#1
蒼白い月光が自分の右手を照らしている。
色んなものを触ってきた手だ。パン、スプーン、マウス、ハンドル、そして、性器。……すごい。すごい気持ち悪い。
階段を上がってすぐの所で振り返った。男はヨタヨタと覚束無い足取りでのぼってくる。
瞬きも忘れて男を刮目した。鞄は左の脇に、左手は手すりに、右手はかすかに上げていた。
黙って犯されるなんて冗談じゃない。廃人だから可哀想とか思ってられるか。誰にも頼れないなら尚さら。
俺の現実的な右手が待っている。早く、早くのぼってこい。そしたらいっそ一思いに殺してやる。

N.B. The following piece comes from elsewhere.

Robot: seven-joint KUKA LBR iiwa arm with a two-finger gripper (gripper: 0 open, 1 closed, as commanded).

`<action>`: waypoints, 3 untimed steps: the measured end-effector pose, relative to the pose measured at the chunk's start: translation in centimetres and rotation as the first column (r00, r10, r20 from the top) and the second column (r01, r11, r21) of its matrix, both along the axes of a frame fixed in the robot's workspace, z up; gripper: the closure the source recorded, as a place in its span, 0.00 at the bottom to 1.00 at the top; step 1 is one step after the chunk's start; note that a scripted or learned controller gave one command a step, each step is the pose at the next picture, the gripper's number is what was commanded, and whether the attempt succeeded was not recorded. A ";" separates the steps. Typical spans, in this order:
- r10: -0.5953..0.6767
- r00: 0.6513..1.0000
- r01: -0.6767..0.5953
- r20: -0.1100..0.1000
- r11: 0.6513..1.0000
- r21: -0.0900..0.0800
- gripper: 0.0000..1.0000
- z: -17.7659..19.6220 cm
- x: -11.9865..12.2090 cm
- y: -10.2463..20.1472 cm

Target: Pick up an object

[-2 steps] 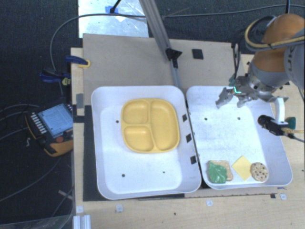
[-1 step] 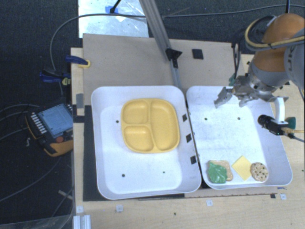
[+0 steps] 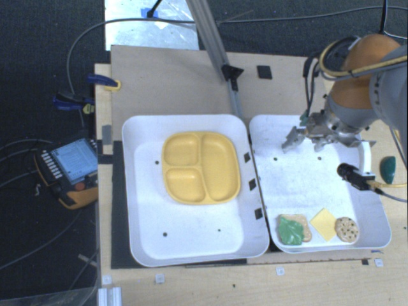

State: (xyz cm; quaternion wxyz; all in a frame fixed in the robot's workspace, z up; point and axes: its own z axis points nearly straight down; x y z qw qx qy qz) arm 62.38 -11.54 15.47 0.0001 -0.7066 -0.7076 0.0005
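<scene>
We see three small things in the right bin [image 3: 280,190], all in a row along its near edge: a green thing on a slice of toast [image 3: 293,229], one yellow cheese square [image 3: 324,224], and one round cookie [image 3: 347,230]. They lie close together. The claw [image 3: 310,139] hangs over the far part of the same bin, well apart from them. Its two fingers are spread open and hold nothing. The left bin [image 3: 146,234] has one yellow plate [image 3: 200,168] with three parts. Both bins sit side by side on the worktop [image 3: 166,81].
</scene>
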 end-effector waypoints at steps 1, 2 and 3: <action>-0.001 1.000 0.001 -0.001 1.000 0.001 0.00 -6.2 -0.3 -0.4; -0.001 1.000 0.001 0.004 1.000 0.000 0.00 -6.9 -0.1 -0.4; -0.002 1.000 0.002 0.012 1.000 -0.003 1.00 -5.6 0.1 -0.5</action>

絶望させてやると笑っている。
俺も笑った気がした。
男の手がこちらへ届く一歩手前で振り上げた右手。……それは、何故か後方に引き寄せられた。
「えっ」
咄嗟に身体も後ろへ倒れる。誰かに優しく抱き締められて、視界を奪われてしまった。目の前には何をするか分からない男がいるのに。
焦って逃れようとしたけど、男の叫び声が聞こえた瞬間手を引かれた。耳元で「逃げるよ」と囁かれる。

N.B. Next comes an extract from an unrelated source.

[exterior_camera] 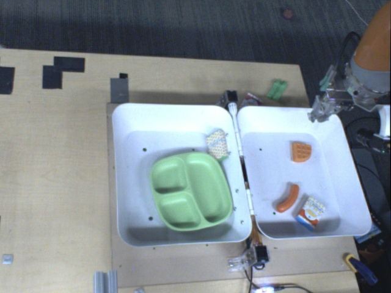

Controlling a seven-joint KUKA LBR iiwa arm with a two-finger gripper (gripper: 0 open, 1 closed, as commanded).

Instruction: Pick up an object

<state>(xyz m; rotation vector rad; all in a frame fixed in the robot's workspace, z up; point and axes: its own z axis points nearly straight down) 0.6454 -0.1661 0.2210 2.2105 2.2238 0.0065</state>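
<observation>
Objects for picking lay in the right bin (351,182): an orange waffle-like piece (300,151) toward the far side, a sausage (288,198) nearer, and a small colourful packet (311,212) just right of the sausage. The left bin (125,163) held a green divided plate (191,190) with a small patterned item (217,143) at its far right corner. The pincer (320,111) hovered over the right bin's far right corner, holding nothing; whether it was open could not be told.
</observation>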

顔を上げて目を見張る。声がすぐに出なかった。その人は、やはり想像できないタイミングで現れるから。
「司さん! 何で」
「いいから早く! 走って!」
今までにない険しい顔で言われた為、彼の手を握り返して走った。途中気になって振り返ると、男はその場でうずくまっていた。
かなりの距離を走った。昨日から一台も走ってないんじゃないかと思う車道を渡って、誰も住んでなさそうな高層マンションを横切る。
無人の街を彼と歩いた。月はまだ光り輝いている。こちらを嘲笑ってるようで気分が悪い。
「ここまで来れば大丈夫かな」
体力のない由貴は後半ほとんど司に引き摺られた。実際靴は長いこと引き摺っていたせいで踵がすり減っている。
呼吸を整えることに精一杯の由貴と違い、司は前髪を直すと肩を竦めた。
「さっきの人に襲われてたんだよね? 申し訳ないと思ったけど、アソコ蹴っちゃった。アレが一番効くじゃん?」
「あはは……」
申し訳なさそうに話す司を見て、自然と笑いが零れた。まだ心臓はバスドラム並に音を放出しているけど、安心して涙が出そうだ。脱力して後ろの壁に寄りかかる。
「司さん、助けてくれてありがとうございます。でも何であそこにいたんですか?」
「ふふん、カン。由貴くんがあそこにいる気がした。あと、困ってる気がしたんだ」
「エスパー……」
「ああ。君限定のね」
冗談……だとしても、助かったことは事実だ。
元恋人だが、いつかの気まずさは消え失せていた。